Every line in the records below that holds "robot" must be identified and copied.

Stored data entries:
----------
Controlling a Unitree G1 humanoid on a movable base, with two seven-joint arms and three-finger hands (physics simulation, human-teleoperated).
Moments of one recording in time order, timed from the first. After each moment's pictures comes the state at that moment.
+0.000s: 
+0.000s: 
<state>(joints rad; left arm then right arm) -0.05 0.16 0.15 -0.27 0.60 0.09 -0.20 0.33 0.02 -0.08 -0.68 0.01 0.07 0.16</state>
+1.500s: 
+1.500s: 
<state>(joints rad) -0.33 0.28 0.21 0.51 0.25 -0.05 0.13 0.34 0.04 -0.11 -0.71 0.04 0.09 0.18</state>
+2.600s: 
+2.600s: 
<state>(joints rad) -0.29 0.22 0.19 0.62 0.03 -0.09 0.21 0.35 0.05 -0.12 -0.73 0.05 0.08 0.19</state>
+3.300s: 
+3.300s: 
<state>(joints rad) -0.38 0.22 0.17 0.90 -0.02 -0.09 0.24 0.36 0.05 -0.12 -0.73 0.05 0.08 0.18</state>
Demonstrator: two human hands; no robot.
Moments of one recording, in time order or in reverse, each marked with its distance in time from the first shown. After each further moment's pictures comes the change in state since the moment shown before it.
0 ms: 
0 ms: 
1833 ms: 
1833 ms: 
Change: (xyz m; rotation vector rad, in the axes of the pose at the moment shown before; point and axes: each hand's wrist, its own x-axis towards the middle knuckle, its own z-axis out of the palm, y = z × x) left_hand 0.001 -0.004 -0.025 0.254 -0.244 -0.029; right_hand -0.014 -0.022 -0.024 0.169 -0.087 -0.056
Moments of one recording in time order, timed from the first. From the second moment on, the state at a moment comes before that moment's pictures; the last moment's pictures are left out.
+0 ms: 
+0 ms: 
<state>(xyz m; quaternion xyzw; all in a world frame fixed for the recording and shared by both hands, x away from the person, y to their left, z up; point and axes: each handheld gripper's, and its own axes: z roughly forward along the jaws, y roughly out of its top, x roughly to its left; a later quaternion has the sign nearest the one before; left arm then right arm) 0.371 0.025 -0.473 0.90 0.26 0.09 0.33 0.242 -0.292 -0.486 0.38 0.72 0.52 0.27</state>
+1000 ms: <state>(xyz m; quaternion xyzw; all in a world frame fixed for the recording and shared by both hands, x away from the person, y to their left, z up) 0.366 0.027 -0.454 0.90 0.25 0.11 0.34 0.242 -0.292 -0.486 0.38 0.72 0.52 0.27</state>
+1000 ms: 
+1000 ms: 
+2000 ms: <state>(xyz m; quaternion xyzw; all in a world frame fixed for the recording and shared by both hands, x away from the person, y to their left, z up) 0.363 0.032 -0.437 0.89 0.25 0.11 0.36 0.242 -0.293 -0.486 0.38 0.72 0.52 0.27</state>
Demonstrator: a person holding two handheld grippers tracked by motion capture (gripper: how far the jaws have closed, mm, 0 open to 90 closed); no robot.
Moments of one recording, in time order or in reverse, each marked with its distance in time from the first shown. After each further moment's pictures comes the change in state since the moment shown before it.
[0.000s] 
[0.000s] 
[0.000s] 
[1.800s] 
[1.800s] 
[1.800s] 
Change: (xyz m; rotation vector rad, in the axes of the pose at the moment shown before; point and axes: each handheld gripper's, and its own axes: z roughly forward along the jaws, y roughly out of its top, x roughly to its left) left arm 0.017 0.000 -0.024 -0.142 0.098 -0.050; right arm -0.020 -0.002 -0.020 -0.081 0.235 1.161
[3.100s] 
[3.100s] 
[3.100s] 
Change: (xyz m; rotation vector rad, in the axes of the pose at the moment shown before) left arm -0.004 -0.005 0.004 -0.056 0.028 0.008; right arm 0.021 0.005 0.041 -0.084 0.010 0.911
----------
** FINISHED EXERCISE **
Demonstrator: two human hands; no robot.
Demonstrator: a person holding two handheld grippers tracked by motion capture (gripper: how far the jaws have closed, mm, 0 open to 90 closed); no robot.

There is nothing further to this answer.